The confusing part is that you can't easily tell from the device's perspective whether the problem is "lease expired and never renewed" or "gateway / DNS / cloud endpoint issue." All of them look like failed HTTP POSTs. Here's how I'd triage remotely:
-
Log the raw IP every N minutes to a local circular buffer (UART log, SD card, or a local HTTP endpoint if you have one). You want to see the exact timestamp when the IP first showed as 0.0.0.0 or when the first POST failed. That gives you the interval to compare against the DHCP lease time.
-
Try pinging the gateway before each POST. If the ping to the gateway fails but the IP looks valid, the AP has dropped the binding. If the gateway pings fine but the cloud endpoint doesn't, the problem is upstream of your device (DNS, WAN, cloud outage) — which is a completely different fix.
-
Log the HTTP error code, not just "POST failed."

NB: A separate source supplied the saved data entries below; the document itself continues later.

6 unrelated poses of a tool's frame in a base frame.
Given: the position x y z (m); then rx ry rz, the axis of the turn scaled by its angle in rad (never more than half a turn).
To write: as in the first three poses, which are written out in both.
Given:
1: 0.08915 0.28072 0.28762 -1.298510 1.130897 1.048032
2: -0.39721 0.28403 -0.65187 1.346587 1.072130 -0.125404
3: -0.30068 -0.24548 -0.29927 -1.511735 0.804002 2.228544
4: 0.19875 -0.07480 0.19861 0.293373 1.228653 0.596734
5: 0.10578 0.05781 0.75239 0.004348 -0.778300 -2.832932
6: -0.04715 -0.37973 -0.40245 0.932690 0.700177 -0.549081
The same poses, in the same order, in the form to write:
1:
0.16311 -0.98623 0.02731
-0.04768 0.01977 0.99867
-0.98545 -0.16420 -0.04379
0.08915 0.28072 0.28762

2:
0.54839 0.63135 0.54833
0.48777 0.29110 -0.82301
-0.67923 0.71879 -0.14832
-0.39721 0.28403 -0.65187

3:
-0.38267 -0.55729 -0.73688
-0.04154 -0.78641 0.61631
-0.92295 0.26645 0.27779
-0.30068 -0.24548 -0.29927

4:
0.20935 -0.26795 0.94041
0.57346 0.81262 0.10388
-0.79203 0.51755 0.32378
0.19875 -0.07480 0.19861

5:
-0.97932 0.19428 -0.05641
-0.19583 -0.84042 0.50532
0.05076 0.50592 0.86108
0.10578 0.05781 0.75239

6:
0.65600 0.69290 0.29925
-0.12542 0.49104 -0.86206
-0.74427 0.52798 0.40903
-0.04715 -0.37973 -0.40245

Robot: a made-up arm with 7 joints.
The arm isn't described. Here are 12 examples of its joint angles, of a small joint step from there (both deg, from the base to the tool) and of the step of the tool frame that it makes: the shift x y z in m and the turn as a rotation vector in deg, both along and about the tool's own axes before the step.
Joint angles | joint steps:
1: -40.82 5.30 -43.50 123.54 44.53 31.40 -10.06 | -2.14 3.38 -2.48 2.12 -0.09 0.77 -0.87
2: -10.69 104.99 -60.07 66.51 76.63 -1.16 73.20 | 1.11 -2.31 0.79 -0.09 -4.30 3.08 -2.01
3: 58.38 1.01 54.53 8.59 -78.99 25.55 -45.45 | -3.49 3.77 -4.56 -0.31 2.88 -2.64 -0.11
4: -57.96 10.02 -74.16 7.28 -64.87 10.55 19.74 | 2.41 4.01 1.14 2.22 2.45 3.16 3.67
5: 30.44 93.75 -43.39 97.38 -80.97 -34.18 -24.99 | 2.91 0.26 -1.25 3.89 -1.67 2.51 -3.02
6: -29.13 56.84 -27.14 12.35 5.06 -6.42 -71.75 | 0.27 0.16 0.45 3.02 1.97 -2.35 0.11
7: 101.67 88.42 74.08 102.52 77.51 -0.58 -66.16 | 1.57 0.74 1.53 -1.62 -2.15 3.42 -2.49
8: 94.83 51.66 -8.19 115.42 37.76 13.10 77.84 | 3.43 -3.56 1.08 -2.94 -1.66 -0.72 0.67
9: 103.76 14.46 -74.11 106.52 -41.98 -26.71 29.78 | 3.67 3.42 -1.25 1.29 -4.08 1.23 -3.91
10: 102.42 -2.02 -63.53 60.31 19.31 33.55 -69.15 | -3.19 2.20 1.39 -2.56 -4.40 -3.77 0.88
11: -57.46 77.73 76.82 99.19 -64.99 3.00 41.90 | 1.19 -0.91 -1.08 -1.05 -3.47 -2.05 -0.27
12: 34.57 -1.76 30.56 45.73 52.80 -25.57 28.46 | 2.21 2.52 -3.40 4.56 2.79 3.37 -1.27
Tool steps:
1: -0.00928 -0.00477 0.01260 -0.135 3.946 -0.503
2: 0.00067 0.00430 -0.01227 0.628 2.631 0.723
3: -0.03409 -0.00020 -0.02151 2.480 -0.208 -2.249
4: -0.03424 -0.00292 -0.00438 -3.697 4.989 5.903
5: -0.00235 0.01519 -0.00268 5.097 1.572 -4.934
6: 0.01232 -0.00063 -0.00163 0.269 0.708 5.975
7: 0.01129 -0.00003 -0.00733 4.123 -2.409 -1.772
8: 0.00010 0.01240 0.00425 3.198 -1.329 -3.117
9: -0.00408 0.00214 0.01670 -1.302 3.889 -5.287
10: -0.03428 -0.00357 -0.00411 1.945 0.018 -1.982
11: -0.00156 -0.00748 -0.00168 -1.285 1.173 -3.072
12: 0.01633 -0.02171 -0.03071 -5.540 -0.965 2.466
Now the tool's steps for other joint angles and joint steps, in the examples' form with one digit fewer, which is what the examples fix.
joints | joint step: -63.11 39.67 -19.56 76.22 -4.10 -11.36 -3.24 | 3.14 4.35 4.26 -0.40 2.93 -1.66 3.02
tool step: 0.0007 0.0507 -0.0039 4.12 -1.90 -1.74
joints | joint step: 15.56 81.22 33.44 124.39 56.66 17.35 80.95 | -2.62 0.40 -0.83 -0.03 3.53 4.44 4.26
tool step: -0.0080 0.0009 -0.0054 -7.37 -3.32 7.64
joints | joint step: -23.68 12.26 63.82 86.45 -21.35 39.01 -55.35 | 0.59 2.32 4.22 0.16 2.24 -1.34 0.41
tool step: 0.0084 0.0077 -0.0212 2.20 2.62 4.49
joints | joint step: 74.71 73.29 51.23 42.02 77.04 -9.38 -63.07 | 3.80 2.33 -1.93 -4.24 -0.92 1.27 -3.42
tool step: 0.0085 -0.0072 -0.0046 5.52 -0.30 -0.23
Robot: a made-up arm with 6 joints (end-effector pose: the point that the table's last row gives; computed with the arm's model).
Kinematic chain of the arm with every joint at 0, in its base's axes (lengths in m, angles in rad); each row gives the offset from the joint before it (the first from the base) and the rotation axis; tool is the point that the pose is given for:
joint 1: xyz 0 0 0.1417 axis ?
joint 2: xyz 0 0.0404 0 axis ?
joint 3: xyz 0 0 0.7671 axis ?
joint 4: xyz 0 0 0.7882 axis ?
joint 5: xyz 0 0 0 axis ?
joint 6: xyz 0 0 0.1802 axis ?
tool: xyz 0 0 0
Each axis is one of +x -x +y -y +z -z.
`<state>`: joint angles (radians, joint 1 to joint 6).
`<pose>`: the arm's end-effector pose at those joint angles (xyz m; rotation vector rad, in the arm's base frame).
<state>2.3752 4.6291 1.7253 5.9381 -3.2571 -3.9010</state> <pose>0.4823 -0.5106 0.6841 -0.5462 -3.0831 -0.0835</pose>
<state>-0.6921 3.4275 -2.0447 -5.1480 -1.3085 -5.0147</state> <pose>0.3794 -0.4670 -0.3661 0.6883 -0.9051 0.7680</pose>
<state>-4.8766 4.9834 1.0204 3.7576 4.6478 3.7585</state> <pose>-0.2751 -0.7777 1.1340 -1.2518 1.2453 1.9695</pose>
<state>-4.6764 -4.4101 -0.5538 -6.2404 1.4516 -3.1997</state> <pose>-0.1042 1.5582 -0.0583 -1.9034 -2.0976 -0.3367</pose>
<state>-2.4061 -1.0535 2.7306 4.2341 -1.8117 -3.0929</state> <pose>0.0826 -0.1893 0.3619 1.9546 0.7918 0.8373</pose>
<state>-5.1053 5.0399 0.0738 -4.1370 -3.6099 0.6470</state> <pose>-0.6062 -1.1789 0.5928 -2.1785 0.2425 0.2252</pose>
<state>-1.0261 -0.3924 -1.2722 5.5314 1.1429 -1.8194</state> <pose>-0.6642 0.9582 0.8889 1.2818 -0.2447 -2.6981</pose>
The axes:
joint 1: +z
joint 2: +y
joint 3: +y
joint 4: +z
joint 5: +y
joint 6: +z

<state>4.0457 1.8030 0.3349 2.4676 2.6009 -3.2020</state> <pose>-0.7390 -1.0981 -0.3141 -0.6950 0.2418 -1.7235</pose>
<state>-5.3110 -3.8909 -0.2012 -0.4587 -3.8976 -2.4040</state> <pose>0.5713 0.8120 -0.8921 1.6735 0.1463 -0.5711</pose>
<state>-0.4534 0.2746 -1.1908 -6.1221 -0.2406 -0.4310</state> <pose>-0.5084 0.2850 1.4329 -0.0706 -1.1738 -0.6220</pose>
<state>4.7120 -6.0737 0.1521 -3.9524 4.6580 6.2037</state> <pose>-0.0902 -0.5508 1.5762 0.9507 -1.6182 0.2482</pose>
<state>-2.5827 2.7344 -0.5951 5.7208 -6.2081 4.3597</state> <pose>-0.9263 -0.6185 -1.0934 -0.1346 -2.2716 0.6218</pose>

ESP_ERR_HTTP_CONNECTvsECONNREFUSEDvsEHOSTUNREACHpoint to different layers of the stack.
On the customer site visit, also ask them what brand of AP they're using. Enterprise Meraki APs are notorious for defaulting to 1-hour leases on guest networks and even on corporate SSIDs — 6-hour failure fits perfectly with a Meraki at default settings. Ubiquiti UniFi defaults to 24 hours but IT admins sometimes lower it. Check it in the AP's DHCP settings before assuming firmware is the problem.
The static IP reservation fix is cleaner than the retry loop for production, but the watchdog retry is a good safety net to add regardless — DHCP isn't the only thing that can cause a device to lose its IP, and self-recovery is always better than waiting for someone to power cycle it.